Early History of Phillips County

The Land, the Legends and the Lore

by Patty Smith

Published 2020

The First Wave of Settlers

For decades, Helenians have traversed the Low Road for various reasons. Gloria Tappan told of bicycling to the creek at what we now call Pippengerville to gather water cress for the evening salad. Another old timer stated that many a courtship began on that old road. She went on to say, “But telling my mother I lost my shoe on the Low Road was not the best idea I ever had.” It was, and still is, an awesome road to navigate, but few today know, or remember, the historical significance of the two roads in our national forest and state park that lead to Bear Creek in Marianna. Those two roads, known locally as the Low Road and High Road, played a major role in the history of our area.

The earliest structure of any permanency, built by white men in this area, was Fort St. Francis, located on Crowley’s Ridge, at the mouth of the St. Francis River. Built in 1738, it was used in the French campaign against the Chickasaw Indians. It contained Officers quarters, barracks, a powder magazine, bake houses, a hospital and warehouses. It was destroyed by the French themselves in 1739, after the campaign, so that the British could not gain access.

While the earliest known history of the area was largely a French history, Spain was a close second in wanting to gain control of the lands we would call Louisiana Territory. From 1763 to the 1800’s, it was Spain who was encouraging settlers to move to Arkansas. The land was a vast wilderness with plenty of game and prime farm land. One explorer, traveling from New Orleans to obtain salt, wrote in 1752, that the land along the Mississippi and St. Francis Rivers was covered in deer, buffalo and bear. He spoke of the constant noise of the comings and goings of swans, cranes, geese, bustards and duck. In fact the noise was so great he was unable to sleep at his campsite. There were also sightings of panther, and ‘kittens’ (bobcats) as large as twenty pounds.
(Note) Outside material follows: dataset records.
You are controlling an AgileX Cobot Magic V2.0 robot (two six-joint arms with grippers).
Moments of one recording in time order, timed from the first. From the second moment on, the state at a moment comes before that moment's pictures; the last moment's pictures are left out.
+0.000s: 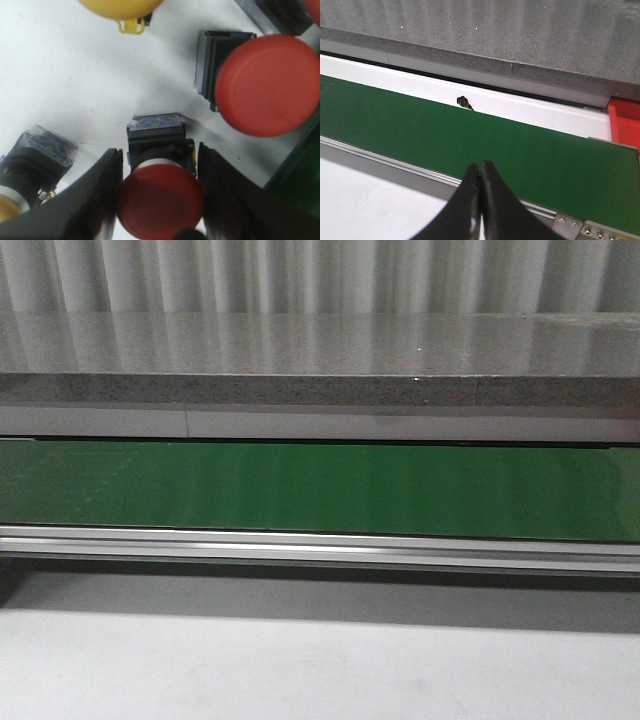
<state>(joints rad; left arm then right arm) 0.31 1.82 -1.25 0.02 1.01 -0.07 0.12 0.15 -0.56 0.14 0.74 -0.14</state>
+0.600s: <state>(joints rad) 0.21 1.44 -1.25 0.04 1.07 0.03 0.12 0.15 -0.56 0.14 0.74 -0.14</state>
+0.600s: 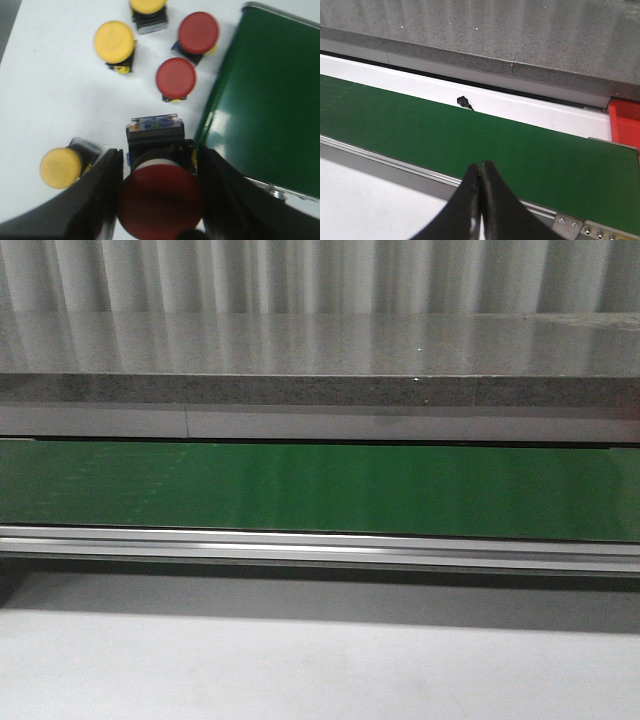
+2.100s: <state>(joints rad) 0.30 1.30 -1.24 -0.02 1.17 0.04 0.12 0.15 -0.56 0.14 0.74 -0.14</state>
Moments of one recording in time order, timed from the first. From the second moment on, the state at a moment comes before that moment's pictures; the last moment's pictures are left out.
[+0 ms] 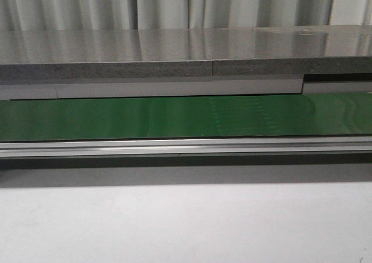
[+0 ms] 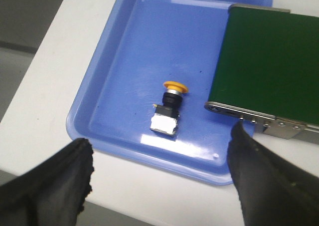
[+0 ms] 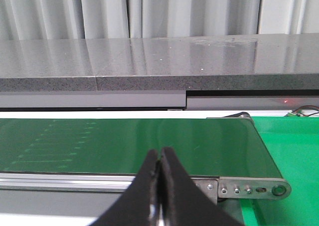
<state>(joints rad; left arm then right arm) 0.22 0.95 -0.91 0.26 0.90 -0.17 0.07 -0.01 0.03 0.02 0.03 0.03</state>
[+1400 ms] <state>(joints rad) 0.44 1.84 -1.32 -0.03 0.95 0.15 0.07 -0.01 0.03 0.02 0.03 0.03</state>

It was this land, with its early wealth, that drew the early trappers, settlers and missionaries. One good season of trapping and hunting could fill a raft or flatboat with hides to be taken for trade to New Orleans. Weston Goodspeed told of a man who brought 480 buffalo tongues (a delicacy in the early years) to New Orleans, taken the previous winter on the St. Francis River. Bear oil, buffalo robes, and sun dried meat was also gleaned from the area and transported down the Mississippi River to New Orleans. It was a trapper’s and hunter’s paradise, and afforded men many opportunities.

Salt was also plentiful in the area around Stomp (Stamp) Creek, (what we now call Storm Creek). The very name Stomp Creek was given to the stream because the deer would stomp the ground to get to the salt. Men would come for miles to collect the salt and then barter it in New Orleans.

For others, it was a chance to begin anew, to claim one of the eighteen land grants bestowed after the war, to stake unclaimed land in uncharted wilderness, and for some, a place to escape the penalties of murder, robbery and gambling debts. And so they came, and with them came the determination, courage and fortitude to clear the land and build the first settlements.

By 1805, there were twenty-seven documented families living in and along a stretch of the Low Road, from what we know today as the Clancy Farm all the way to Phillips Bayou. Some of the settlers lived in poverty, with one traveler stating that he came upon a ramshackle log cabin with one acre of cleared land. The owner of the cabin was using the butt of his gun to grind corn on a stump for his family. Others, such as Sylvanus Phillips (our first settler who came in 1797), William Patterson, Phoebe Dunn, Daniel Mooney and William Russell fared much better, and with hard work were able to maintain a decent livelihood.

This area, along the flowing waters of the Mississippi, was the beginning of our local settlement history. Soon the second wave of settlers would come, and towns, grist mills, saw mills, churches and cemeteries would fill the area along the Low Road, a road that even today is filled with a natural beauty and remains, for the most part, unblemished by the hands of man.


Primary sources for these articles include the Phillips County Historical Quarterlies, Shinn's Pioneers and Makers of Arkansas; Biographical and Historical Memoirs of Eastern Arkansas; Down the Great River by Glazier; Arkansas Historical Documents and Land Grants; The Encyclopedia of Arkansas History and Culture; Courts and Lawyers on the Arkansas Frontier; Mark Twain's Life on the Mississippi; USGenWeb; Ancestry.com; FamilySearch.org; Phillips DNA Project.